The area of a cone is pi*r^2 + pi*r*sqrt(r^2+h^2)
If you triple the radius you end up with 9*pi*r^2 + 3*pi*r*sqrt(9*r^2+h^2)

You can't reduce that ratio much

pi*r^2 + pi*r*sqrt(r^2+h^2) : 9*pi*r^2 + 3*pi*r*sqrt(9*r^2+h^2)
r^2 + r*sqrt(r^2+h^2) : 9*r^2 + 3*r*sqrt(9*r^2+h^2) // remove a factor of pi
r + sqrt(r^2+h^2) : 9*r + 3*sqrt(9*r^2+h^2) // remove a factor of r

That's about the best you can do unless you have more information.

how is slant a factor of the radius? assuming a right triangle nothing else matters. ceteris paribus...

 

[Jschmuck2]

...yes...

 

[Kyteland]

Originally posted by: zerocool1
how is slant a factor of the radius? assuming a right triangle nothing else matters. ceteris paribus...

The slant value is a function of both the height and the radius. In a cone there are only two surfaces. The surface area is determined by adding the two together. The base is easy, it's just a circle with radius r. That's the pi*r^2 term.

The other piece is the upper part of the cone. if you cut a straight line from the tip of the cone to the base and unfold it you end up with a partial circle, like the shape of pacman. The formula for the area of that shape is r*l/2, where r is the radius l is the length of the partial circumference. In the case of a right cone, that works out to be pi*r*sqrt(r^2+h^2). sqrt(r^2+h^2) is the hypotenuse of the right triangle formed by the base and the height of the cone.

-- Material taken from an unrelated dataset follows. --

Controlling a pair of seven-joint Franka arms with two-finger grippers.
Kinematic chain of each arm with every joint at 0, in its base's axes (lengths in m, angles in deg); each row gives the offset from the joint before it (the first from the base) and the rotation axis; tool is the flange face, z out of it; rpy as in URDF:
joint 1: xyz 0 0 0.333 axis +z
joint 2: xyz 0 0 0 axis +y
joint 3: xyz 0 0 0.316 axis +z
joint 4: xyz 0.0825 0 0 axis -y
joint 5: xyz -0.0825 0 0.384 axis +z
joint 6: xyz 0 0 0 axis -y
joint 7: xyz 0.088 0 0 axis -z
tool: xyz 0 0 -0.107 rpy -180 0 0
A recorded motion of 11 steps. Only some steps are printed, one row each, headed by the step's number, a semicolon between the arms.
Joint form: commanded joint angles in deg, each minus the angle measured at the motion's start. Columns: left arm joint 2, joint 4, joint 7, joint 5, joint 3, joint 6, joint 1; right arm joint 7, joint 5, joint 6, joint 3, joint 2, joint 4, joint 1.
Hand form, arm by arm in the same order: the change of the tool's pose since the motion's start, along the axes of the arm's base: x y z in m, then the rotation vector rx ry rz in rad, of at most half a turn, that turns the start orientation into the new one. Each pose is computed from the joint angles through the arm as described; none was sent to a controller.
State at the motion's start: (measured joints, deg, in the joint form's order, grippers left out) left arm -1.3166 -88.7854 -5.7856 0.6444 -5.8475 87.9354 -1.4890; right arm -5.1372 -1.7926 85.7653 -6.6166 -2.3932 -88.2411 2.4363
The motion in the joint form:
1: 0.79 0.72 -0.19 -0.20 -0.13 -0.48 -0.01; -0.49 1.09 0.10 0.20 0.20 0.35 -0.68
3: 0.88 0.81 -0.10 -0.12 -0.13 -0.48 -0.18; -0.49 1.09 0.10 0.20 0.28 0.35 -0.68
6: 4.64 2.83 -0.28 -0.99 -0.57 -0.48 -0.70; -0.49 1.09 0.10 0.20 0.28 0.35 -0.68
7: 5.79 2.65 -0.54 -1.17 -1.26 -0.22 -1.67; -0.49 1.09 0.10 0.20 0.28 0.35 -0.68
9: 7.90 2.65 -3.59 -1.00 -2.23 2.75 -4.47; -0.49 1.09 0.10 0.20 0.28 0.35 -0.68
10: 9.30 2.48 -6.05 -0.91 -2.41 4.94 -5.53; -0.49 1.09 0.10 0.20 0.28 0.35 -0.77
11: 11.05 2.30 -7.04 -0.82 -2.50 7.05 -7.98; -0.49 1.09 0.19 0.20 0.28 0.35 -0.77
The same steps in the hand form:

So the formula for the surface area of a right cone works out to pi*r^2 + pi*r*sqrt(r^2+h^2), and theres no way to isolate the r term in that equation.

 

[bladder23]

I answered the question with an answer of

"A factor of 6"

Would I be correct then?

edit: oh noes, i think am wrong. the answer is 3

 

[Kyteland]

The answer is neither 6 nor 3. It is:

(r,h) = (r + sqrt(r^2+h^2)) / (9*r + 3*sqrt(9*r^2+h^2))
so
(1,1) = 7.657
(3,5) = 6.555
(3,1) = 8.790

Edit: unless there was more information you didn't include in your original description.